> [Brief] Each record below should be reproduced as it is written, with pictures left out entirely.
Data listing START
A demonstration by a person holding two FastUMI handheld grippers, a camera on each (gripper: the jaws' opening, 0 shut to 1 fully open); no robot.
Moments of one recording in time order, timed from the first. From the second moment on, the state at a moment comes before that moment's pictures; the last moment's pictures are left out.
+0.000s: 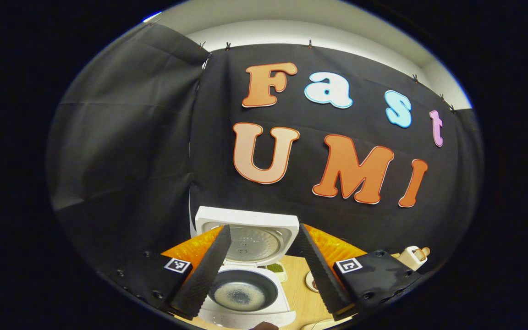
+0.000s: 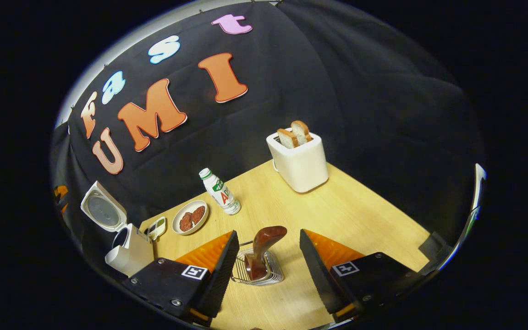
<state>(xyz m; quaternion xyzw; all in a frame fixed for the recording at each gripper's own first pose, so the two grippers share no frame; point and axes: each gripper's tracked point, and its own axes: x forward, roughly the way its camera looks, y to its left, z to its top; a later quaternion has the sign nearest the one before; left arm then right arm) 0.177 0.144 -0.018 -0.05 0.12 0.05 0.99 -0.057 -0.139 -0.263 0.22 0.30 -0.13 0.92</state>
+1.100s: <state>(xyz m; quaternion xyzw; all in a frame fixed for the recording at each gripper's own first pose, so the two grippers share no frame) 0.343 0.174 -0.107 0.03 0.25 0.05 0.97 -0.114 -0.148 -0.179 0.16 0.24 -0.19 0.94</state>
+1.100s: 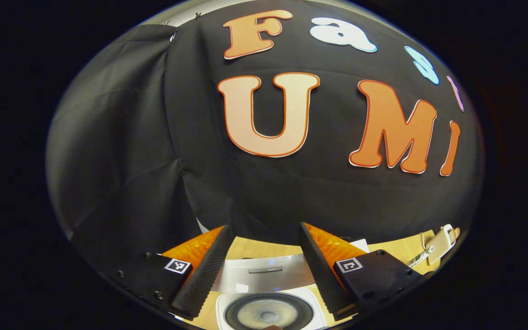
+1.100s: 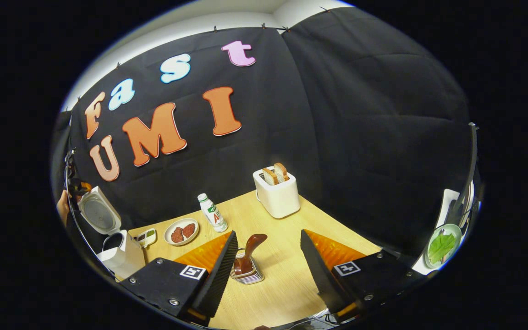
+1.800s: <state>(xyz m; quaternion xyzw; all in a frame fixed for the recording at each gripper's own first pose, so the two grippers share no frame) 0.192 0.146 -0.211 0.00 0.48 0.05 0.87 -0.077 -0.127 -0.201 0.18 0.25 -0.10 0.95</state>
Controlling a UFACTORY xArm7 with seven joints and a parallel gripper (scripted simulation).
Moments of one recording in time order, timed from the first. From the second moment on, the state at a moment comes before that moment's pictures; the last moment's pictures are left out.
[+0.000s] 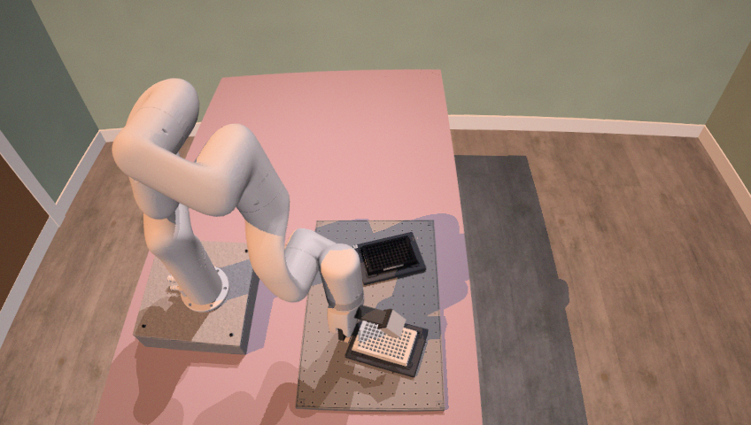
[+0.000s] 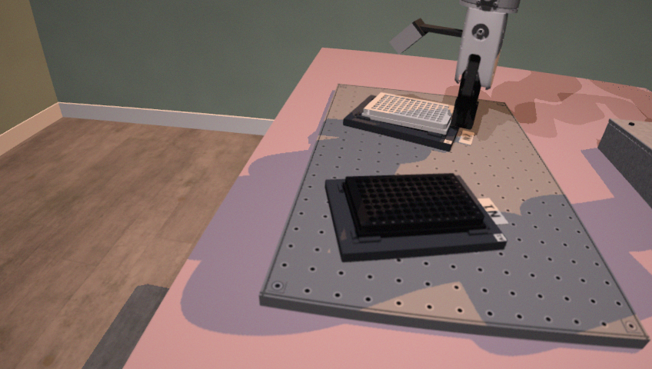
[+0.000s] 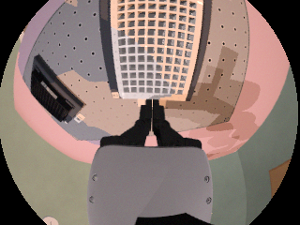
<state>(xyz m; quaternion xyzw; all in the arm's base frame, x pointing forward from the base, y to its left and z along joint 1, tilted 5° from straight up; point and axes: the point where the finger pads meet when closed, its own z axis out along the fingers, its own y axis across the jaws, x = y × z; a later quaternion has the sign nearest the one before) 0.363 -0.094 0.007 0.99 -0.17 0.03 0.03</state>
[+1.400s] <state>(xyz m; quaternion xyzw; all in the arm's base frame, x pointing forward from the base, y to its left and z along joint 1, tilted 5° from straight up) 0.358 -0.092 0.006 0.99 -0.17 0.03 0.03</state>
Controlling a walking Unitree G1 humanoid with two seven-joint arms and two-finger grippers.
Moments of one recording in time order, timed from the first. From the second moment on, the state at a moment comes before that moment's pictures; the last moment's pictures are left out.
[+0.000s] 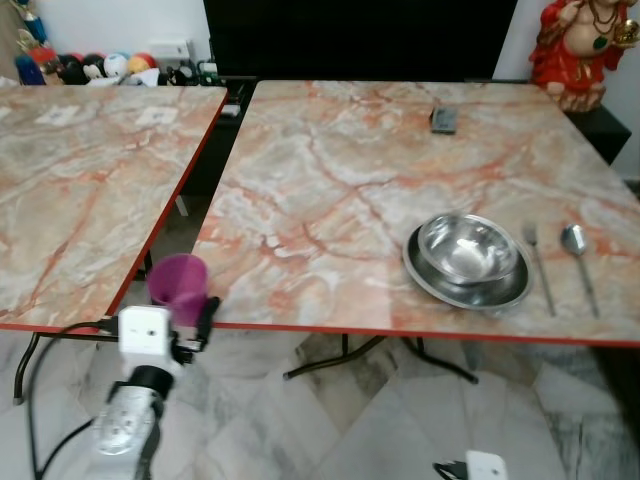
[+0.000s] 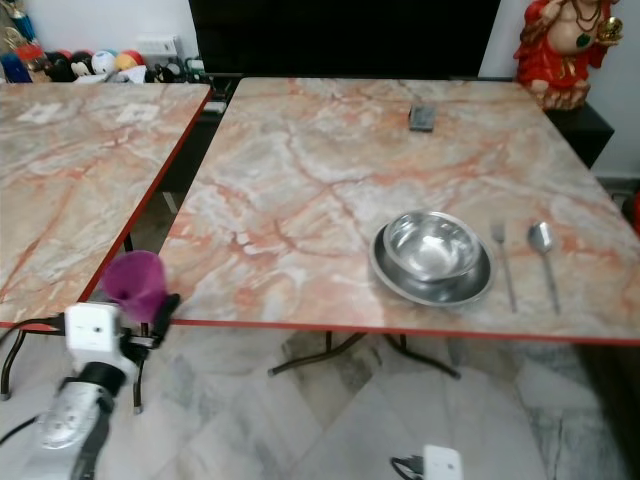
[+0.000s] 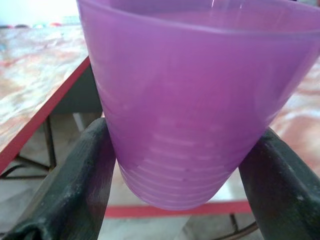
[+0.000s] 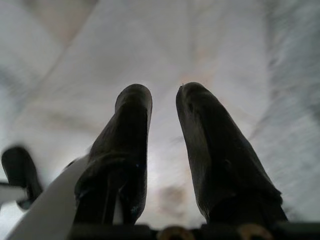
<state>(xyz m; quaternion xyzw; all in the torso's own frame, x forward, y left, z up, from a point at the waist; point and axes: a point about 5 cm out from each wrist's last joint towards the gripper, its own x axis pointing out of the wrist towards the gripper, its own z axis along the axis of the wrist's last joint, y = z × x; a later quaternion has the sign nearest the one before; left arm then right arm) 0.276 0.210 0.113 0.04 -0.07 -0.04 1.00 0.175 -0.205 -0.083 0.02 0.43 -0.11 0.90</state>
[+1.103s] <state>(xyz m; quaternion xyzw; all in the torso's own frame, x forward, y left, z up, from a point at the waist) 0.274 0.211 0.110 0.06 -0.05 -0.08 0.99 0.175 -0.196 -0.085 0.03 0.43 -0.10 0.90</state>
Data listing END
> [Solution below]
A demonstration by a person holding two FastUMI handheld grippers, a camera on each (gripper: the jaws' opening, 0 shut to 1 fully open); no robot.
Moments of one recording in time order, timed from the first. From the second moment on, the state at a moment comes before that moment's pictures; the last moment's pictures are left out.
+0.000s: 
+0.000s: 
<state>(xyz m; quaternion xyzw; all in a frame fixed for the recording at each gripper's own first pose, so the two grippers share no frame; point and axes: each gripper's tracked point, and its own axes: x forward, roughly the way its camera looks, y to its left, z to its top; a later quaternion has the sign nearest the one before; left arm then right arm) 0.177 0.144 -0.018 -0.05 0.12 0.05 0.99 -0.057 -0.139 -0.263 0.22 0.30 -0.13 0.92</state>
+1.100s: <state>(xyz m; quaternion xyzw; all in a frame fixed for the recording at each gripper's own first pose, so the two grippers share no frame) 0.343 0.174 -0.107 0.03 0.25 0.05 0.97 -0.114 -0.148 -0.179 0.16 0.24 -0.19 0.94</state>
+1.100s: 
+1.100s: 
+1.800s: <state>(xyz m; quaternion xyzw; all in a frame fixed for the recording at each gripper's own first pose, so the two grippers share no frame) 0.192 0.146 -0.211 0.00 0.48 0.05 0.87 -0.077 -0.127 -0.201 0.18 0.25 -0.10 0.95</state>
Controlling a UFACTORY xArm7 with seven joints and a parallel gripper (scripted simulation).
Moments of one recording in time order, timed from the first. From the second moment on, the state at a moment comes before that moment's pictures; the last moment's pictures are left out.
[+0.000s] 
[+0.000s] 
[+0.000s] 
<state>(xyz m; quaternion xyzw; all in the arm's base frame, x pointing forward from the base, y to its left and z along joint 1, tilted 5° from straight up; point and axes: the point where the finger pads meet when closed, its own z axis out along the fingers, its own y axis across the jaws, x = y × z; a later quaternion has the sign nearest the one before) 0.363 -0.094 0.007 0.99 -0.17 0.03 0.03</state>
[+1.400s] <state>(xyz m; quaternion xyzw; all in the arm's base frame, x pointing forward from the base, y to its left and z along joint 1, tilted 5° from straight up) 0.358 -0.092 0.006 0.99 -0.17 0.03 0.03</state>
Controlling a walking Unitree G1 humanoid with two seven-joint arms and two-finger grippers.
Moments of one recording in time order, timed from the first. From the second moment on, the state at a moment comes before that moment's pictures; the last moment's pictures are left out.
[+0.000s] 
[+0.000s] 
[+0.000s] 
[+0.000s] 
<state>(xyz m; quaternion xyzw; all in the torso's own frame, x forward, y left, z up, from a point at the waist; point and axes: a point about 5 cm out from each wrist's last joint towards the gripper, its own x axis pointing out of the wrist towards the gripper, its own z axis along the axis of the wrist's last joint, y = z × x; a later quaternion has the sign nearest the one before; left arm then right arm) 0.276 0.210 0.113 0.04 -0.07 -0.04 1.00 0.175 -0.205 -0.083 0.02 0.43 -0.11 0.90</state>
[+1.103s] <state>(xyz m; quaternion xyzw; all in the torso's own frame, x forward, y left, z up, from a point at the waist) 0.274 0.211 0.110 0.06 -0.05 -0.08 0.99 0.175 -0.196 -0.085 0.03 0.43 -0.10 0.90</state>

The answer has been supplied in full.